FedEx and UPS dip after report on Amazon's delivery concept

Amazon unveils new Alexa devices
Amazon unveils new Alexa devices

Amazon has disrupted the retail industry. Does it have its sights set on shipping, too?

Shares of FedEx (FDX) and UPS (UPS) both fell Thursday after Bloomberg reported that Amazon is considering its own delivery service.

Amazon's stock rose though, along with the broader market. The Dow, S&P 500 and Nasdaq all hit new record highs once again.

For it's part, Amazon (AMZN) said it's not looking to replace its current shipping relationships anytime soon.

"We are using the same carrier partners to offer this program that we've used for years, including UPS, USPS and FedEx," said Amazon spokeswoman Kelly Cheeseman in an email to CNNMoney about the Bloomberg report.

UPS and FedEx don't seem too concerned about the report.

UPS spokesman Steve Gaut told CNNMoney in an email that "Amazon is a valued UPS customer" and that UPS plans to continue to support it "with industry-leading ecommerce solutions and [that we] expect to expand these relationships further in the future."

Gaut added that none of the company's customers -- including Amazon -- account for more than 10% of total sales.

In other words, Big Brown can continue to do just fine even if Amazon starts to deliver more of its own packages.

The same may be true for FedEx, which now owns global logistics company TNT Express. FedEx noted in an earnings conference call last year that no single customer accounts for more than 3% of its overall revenue.

Related: New FedEx service takes aim at Amazon

FedEx spokesman Jess Bunn told CNNMoney that the company had no specific comment about the Amazon reports, but he added that "there continues to be reporting related to our networks and the transportation industry that demonstrates a clear misunderstanding of the scale, infrastructure and complexity involved in running a global transportation network."

"FedEx and other transportation providers are innovating as it relates to new services for e-commerce residential deliveries, but that is only one piece of the capabilities that we provide. Demand for our global portfolio continues to grow," he added.

The potential threat from Amazon is not a new one. Amazon has already been experimenting more with drone deliveries in order to have more control over the shipping experience for customers and also cut costs.

And last year, Amazon struck deals with cargo freight airlines Atlas Air Worldwide (AAWW) and Air Transport Services Group (ATSG). Amazon leases Boeing (BA) planes from both companies.
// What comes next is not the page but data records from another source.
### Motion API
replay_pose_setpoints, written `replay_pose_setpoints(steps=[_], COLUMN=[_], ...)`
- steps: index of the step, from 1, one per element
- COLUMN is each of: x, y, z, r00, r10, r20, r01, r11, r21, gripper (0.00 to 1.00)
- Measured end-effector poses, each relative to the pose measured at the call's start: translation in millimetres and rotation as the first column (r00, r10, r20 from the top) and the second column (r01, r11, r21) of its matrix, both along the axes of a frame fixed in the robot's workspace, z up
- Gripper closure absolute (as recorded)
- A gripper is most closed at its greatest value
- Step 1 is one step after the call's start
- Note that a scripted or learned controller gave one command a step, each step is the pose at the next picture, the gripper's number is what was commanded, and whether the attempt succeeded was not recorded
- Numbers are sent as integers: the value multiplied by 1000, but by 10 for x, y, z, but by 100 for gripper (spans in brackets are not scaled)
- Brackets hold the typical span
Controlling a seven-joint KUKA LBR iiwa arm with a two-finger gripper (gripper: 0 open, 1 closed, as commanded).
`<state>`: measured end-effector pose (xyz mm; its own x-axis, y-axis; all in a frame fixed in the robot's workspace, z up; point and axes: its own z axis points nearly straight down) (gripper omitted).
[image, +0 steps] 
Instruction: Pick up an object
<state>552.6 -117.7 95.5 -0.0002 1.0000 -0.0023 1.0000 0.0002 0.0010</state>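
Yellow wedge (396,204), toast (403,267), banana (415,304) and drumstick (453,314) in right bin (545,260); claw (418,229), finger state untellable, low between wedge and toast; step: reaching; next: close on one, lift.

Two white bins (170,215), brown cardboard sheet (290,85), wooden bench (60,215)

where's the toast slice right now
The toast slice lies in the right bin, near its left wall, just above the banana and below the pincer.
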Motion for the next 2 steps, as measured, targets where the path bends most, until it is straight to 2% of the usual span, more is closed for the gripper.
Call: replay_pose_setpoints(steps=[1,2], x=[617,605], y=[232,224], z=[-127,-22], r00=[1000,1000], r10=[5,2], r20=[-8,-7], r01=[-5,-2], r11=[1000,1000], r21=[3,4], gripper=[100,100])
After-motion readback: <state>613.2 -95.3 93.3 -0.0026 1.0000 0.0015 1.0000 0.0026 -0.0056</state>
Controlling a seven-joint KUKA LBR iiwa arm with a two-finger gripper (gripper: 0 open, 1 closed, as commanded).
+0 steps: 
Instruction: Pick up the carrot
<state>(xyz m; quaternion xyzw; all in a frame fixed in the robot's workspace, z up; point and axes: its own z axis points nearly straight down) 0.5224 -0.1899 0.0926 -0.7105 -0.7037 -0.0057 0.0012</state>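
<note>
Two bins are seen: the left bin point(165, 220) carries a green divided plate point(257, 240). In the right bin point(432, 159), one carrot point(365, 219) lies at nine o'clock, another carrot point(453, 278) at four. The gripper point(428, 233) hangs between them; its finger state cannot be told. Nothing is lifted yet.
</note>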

Amazon also received stock warrants in the two companies that, once exercised, will give Amazon significant minority ownership stakes in both airlines.

Despite these developments, shares of both FedEx and UPS are both up this year and are not far from their all-time highs.

It's important to remember that Amazon is not the only e-commerce game in town. Other retailers, like Walmart (WMT), Best Buy (BBY) and Target (TGT), have been building up their own digital shopping sites. And they will still need FedEx and UPS to deliver for them.